Division and Remainder Unit Documentation

Overview

This hardware module implements the division and remainder operations for the RISC-V M-Extension (div, divu, rem, remu).

To minimize silicon area, the architecture shares a single 32-bit unsigned division core that expects strictly non-negative magnitudes. Signed operations are supported by wrapping the core with low-overhead, conditional pre-processing and post-processing mathematical negation blocks.

Signal Interfaces

Input Ports

dataA (32-bit): Dividend input bus.
dataB (32-bit): Divisor input bus.
sel (3-bit): Control bus mapped directly from the instruction's funct3 fields.

Output Ports

out (32-bit): The final calculated result, routed to the CPU register file.

Control Mapping (`sel` / `funct3`)

The module uses the 3-bit sel bus to decode the exact operation and coordinate both the pre/post-processing stages and the final output selection multiplexer.

`sel` (`funct3`)	Instruction	Operation Type	Pre/Post-Correction	Output Mux Source
`3'b100`	`div`	Signed Division	Enabled	Corrected Quotient
`3'b101`	`divu`	Unsigned Division	Bypassed	Raw Core Quotient
`3'b110`	`rem`	Signed Remainder	Enabled	Corrected Remainder
`3'b111`	`remu`	Unsigned Remainder	Bypassed	Raw Core Remainder

Architectural Pipeline

Because integer division is non-linear, the two's complement representation of negative numbers cannot be easily corrected after a raw unsigned division. The division pipeline uses a three-stage topology:

1. Pre-Processing Stage (Sign Stripping)

Before entering the unsigned division core, negative signed inputs must be converted into absolute positive magnitudes. This is achieved using a conditional two's complement negation block for each input.

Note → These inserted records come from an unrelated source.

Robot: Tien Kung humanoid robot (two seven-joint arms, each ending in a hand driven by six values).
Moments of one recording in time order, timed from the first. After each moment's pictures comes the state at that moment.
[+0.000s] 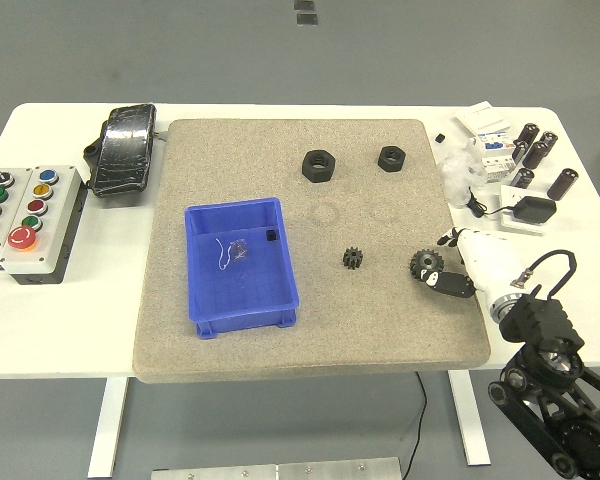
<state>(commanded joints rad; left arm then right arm) -0.02 0.11 -1.45 -0.18 1.65 -0.03 0.10 0.15 -0.30 1.03 1.34 -2.27 -0.16 -0.39</state>
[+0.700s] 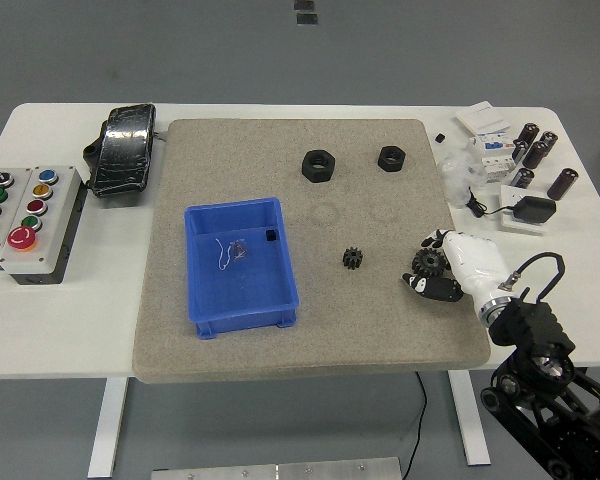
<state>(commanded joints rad) -0.01 0.11 -1.46 -0.18 1.66 -0.04 0.10 0.15 -0.30 0.99 1.39 -2.25 -0.19 -0.38</state>
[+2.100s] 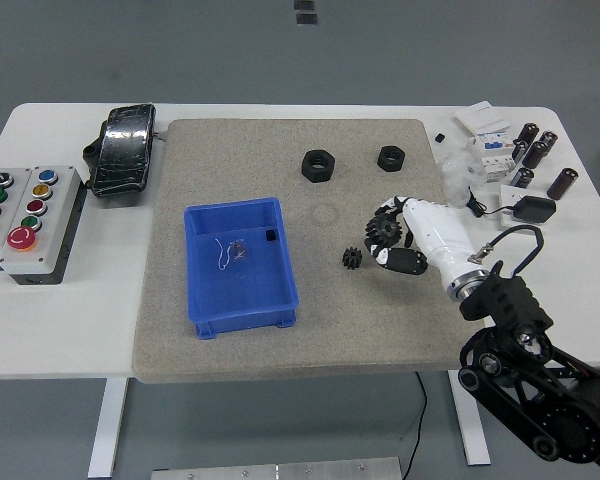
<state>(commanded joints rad) 0.00 0.10 -1.57 -0.18 1.76 -0.04 0.14 0.30 -0.28 0.85 1.48 -2.07 -0.27 -0.28</state>
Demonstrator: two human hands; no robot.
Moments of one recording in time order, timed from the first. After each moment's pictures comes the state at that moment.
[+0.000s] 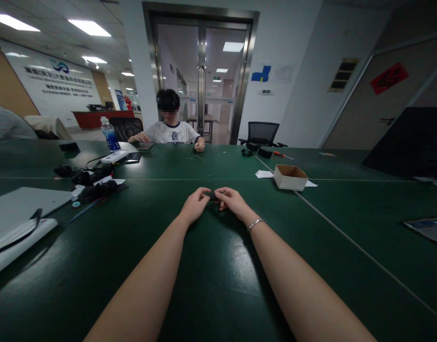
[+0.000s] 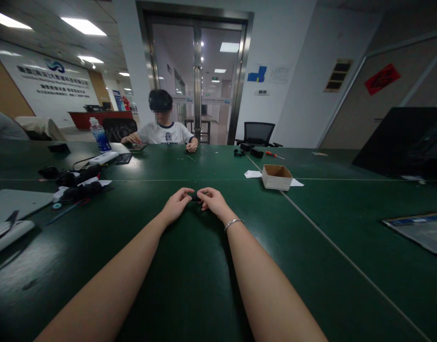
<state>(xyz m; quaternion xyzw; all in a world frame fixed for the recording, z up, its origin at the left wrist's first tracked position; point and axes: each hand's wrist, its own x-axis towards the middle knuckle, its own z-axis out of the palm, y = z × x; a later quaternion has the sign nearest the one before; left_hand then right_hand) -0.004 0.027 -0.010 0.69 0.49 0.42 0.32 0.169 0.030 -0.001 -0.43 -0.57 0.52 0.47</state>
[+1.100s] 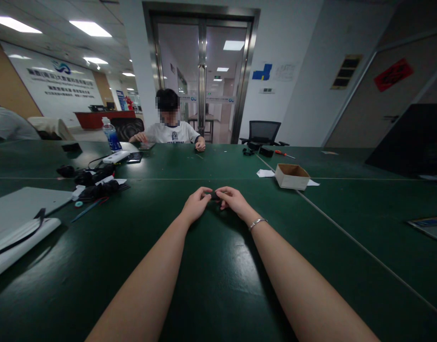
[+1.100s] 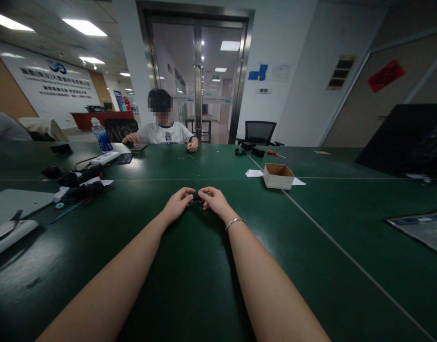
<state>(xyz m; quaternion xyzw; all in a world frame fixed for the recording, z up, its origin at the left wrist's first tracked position) -0.004 0.030 -0.012 0.69 0.47 0.43 0.35 0.169 0.028 0.003 -0.43 -0.56 0.52 0.47</state>
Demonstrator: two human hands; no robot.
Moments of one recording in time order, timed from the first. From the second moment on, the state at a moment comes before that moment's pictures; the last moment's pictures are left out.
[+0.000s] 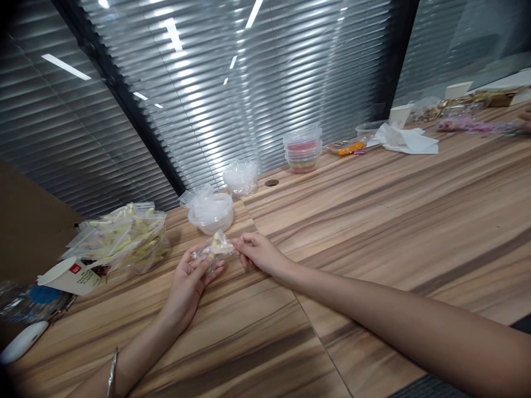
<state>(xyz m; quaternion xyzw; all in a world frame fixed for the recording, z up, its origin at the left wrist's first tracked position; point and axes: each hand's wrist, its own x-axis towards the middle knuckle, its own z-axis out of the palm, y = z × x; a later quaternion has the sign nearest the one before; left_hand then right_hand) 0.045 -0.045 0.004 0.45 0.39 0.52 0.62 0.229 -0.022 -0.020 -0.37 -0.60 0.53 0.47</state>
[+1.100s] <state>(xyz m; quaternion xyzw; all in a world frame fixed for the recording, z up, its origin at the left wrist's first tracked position) 0.044 -0.044 0.002 0.54 0.40 0.42 0.61 0.228 -0.027 -0.017 -0.37 -0.51 0.46 0.63</state>
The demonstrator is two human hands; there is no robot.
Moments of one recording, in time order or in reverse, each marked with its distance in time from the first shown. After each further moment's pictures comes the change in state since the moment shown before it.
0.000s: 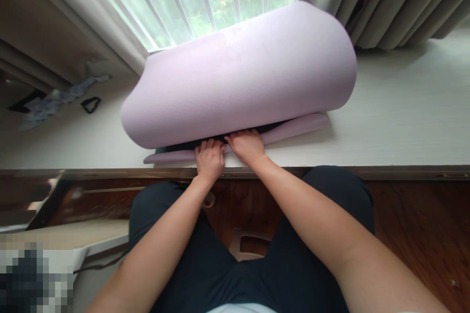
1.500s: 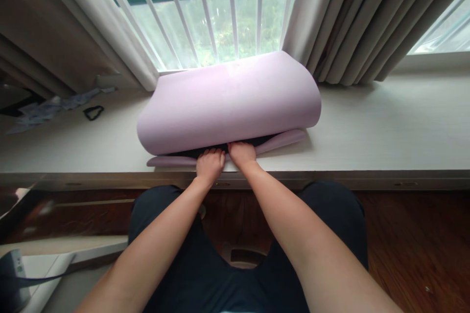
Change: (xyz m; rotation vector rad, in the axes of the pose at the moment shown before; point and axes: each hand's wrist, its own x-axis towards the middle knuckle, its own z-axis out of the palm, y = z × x) left_hand 0.010 0.010 -0.012 -0.028 -0.078 -0.015; right_hand 0.008 -0.010 -0.007 0.005 -0.098 0.266
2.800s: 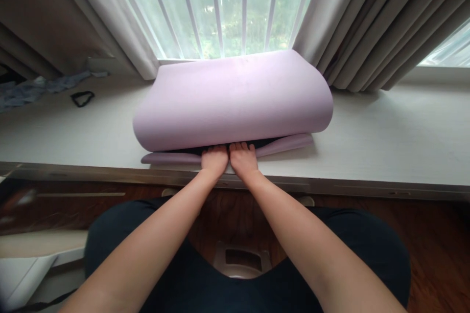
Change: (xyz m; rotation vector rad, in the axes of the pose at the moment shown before) left_hand 0.023 0.021 -0.013 -0.082 -0.190 -0.109; right_hand -0.024 0.000 0.013 -0.139 0.081 -0.210
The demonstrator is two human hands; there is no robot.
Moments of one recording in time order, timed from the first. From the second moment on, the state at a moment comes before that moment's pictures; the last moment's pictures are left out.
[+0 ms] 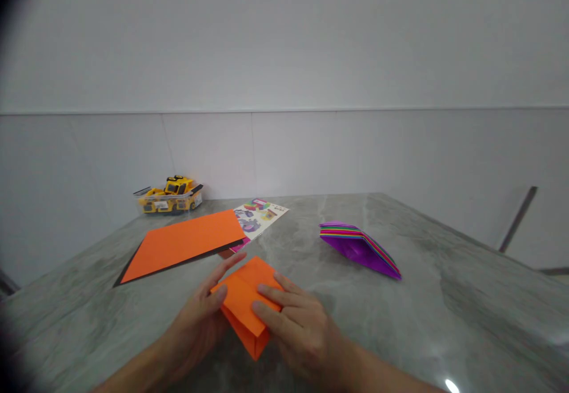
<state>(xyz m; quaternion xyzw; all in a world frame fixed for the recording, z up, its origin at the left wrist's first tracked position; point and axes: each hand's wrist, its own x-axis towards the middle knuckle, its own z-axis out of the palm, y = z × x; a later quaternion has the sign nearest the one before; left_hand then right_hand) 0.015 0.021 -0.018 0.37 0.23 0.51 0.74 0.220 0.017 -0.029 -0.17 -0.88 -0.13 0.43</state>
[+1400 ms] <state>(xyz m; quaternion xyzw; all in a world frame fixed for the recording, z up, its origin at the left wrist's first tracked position) 0.001 0.027 -0.022 0.72 0.37 0.37 0.46 0.220 0.030 -0.050 -0.30 -0.82 0.11 0.48</state>
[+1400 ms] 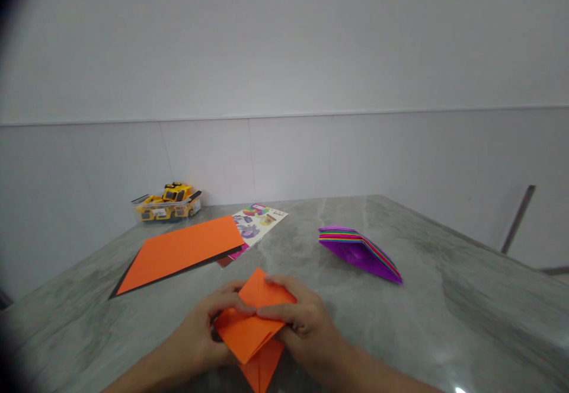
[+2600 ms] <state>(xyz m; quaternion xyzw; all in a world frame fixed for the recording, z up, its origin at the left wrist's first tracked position) 0.013 0.011 -0.016 0.74 0.30 0.45 0.41 0.209 0.015 -0.041 -0.41 -0.70 0.36 0.45</state>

The architecture implements negation by performing a bitwise Exclusive-OR (XOR) with a sign-extended mask and adding the sign bit via the adder's carry-in:

\[\text{Core Input} = 0 + (\text{Data} \oplus \text{signExt}) + \text{sign}\]

Dividend Pre-Correction (dataA):
signA = dataA[31]
signAExt = Replicated signA across a 32-bit bus.
Vector fed to core: dataA_pos = 32'h0 + (dataA ^ signAExt) + signA
Divisor Pre-Correction (dataB):
signB = dataB[31]
signBExt = Replicated signB across a 32-bit bus.
Vector fed to core: dataB_pos = 32'h0 + (dataB ^ signBExt) + signB

Note: For divu and remu, the control logic forces signAExt and signBExt to zero and drops the carry-in, passing the raw inputs directly to the core.

2. Unsigned Division Core

The shared core takes dataA_pos and dataB_pos and processes the division over its fixed or variable execution cycles. It drops out two positive 32-bit results simultaneously:

unsigned_quotient
unsigned_remainder

3. Post-Processing Stage (Sign Restoration)

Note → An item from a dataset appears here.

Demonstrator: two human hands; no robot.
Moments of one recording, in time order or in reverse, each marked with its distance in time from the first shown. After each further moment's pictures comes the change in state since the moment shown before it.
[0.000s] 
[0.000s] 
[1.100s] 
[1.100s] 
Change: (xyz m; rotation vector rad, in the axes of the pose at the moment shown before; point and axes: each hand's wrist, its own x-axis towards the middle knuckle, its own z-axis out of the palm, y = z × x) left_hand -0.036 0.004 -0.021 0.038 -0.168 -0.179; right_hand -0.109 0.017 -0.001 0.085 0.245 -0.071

Once the core finishes execution, the output values pass through a final layer of conditional negation adders to apply the signed representation attributes required by the RISC-V ISA specification.

Quotient Correction (`div`)

The quotient must be negative if, and only if, the signs of the two original inputs differ.

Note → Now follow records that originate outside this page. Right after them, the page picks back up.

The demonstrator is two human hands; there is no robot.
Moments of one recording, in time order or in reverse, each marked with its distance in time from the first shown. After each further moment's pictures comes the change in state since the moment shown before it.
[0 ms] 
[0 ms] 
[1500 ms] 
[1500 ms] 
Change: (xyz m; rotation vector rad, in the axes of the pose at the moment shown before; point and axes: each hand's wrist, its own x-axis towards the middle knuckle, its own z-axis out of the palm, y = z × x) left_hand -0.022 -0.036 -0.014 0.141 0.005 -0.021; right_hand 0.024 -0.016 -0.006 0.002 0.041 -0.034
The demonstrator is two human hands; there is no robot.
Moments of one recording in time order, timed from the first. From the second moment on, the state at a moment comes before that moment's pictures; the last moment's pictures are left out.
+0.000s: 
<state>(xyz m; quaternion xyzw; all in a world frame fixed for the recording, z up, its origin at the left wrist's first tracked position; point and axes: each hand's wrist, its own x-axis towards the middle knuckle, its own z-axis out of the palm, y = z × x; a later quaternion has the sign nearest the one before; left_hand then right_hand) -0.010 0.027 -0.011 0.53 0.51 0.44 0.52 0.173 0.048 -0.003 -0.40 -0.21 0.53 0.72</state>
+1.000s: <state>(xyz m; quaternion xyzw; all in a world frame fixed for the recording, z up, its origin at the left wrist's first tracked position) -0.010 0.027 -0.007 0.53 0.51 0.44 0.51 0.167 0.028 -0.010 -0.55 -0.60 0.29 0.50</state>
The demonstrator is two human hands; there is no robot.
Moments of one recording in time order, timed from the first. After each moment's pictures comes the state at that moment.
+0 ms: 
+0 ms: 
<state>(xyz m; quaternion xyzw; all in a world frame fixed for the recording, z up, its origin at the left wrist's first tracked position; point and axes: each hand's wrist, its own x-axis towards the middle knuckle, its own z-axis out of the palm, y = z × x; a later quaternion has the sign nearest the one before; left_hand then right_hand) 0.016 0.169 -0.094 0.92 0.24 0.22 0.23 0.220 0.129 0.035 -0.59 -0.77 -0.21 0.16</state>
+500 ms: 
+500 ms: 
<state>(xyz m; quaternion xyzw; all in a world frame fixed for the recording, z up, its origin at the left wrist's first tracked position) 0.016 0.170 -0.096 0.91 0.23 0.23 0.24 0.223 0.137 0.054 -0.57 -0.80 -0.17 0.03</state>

Control Signal (signQ): Evaluated via a bitwise XOR of the input sign bits: $$\text{signQ} = \text{signA} \oplus \text{signB}$$
Correction Matrix: signQExt is generated from signQ. The final signed quotient is calculated as: $$\text{Final Quotient} = 32'h0 + (\text{unsigned\_quotient} \oplus \text{signQExt}) + \text{signQ}$$

Remainder Correction (`rem`)

Per the RISC-V standard, the remainder must always inherit the sign of the original dividend (dataA), completely independent of the divisor's sign.

Control Signal (signR): Inherited directly from the dividend sign: $$\text{signR} = \text{signA}$$
Correction Matrix: signRExt (which is identical to signAExt) is used to mask the remainder. The final signed remainder is calculated as: $$\text{Final Remainder} = 32'h0 + (\text{unsigned\_remainder} \oplus \text{signRExt}) + \text{signR}$$

Output Interconnection & Multiplexing

The results of the post-processing stages and raw unsigned outputs feed into the final execution mux layer. Based on the 3-bit sel signal, the correct 32-bit slice is driven onto the shared execution unit output bus, ensuring a uniform timing loop across both the multiplication and division routines.